■ **Work task**
Each line holding the string "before" is to be copied from the data.

■ **Available data**

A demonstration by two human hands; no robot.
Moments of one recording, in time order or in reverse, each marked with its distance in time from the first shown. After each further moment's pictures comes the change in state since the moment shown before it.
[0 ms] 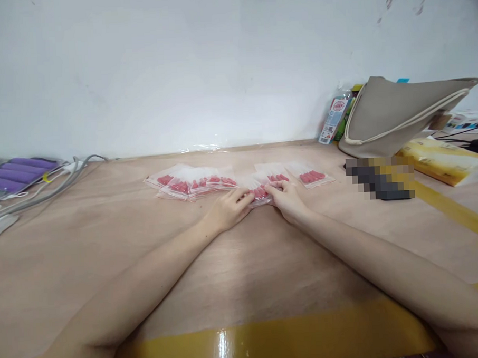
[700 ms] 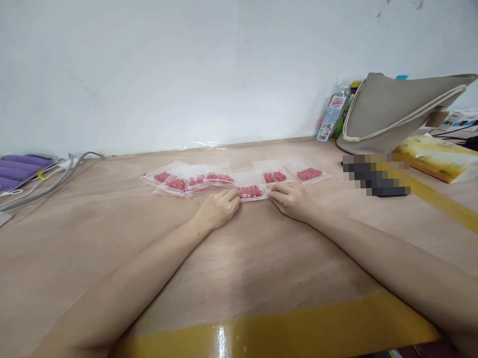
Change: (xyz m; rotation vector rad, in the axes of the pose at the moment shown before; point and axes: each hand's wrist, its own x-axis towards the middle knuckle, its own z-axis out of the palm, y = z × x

■ **Solved exercise**
Moments of one recording, in time order or in reverse, each marked with its distance in time from the first shown. After each further moment's pictures comes the change in state since the moment shown before it.
Change: (xyz m; rotation vector rad, in the axes of the pose at the moment shown before; point and axes: each hand's wrist, its own x-axis towards the middle knuckle, its own z-axis out of the palm, y = z × x

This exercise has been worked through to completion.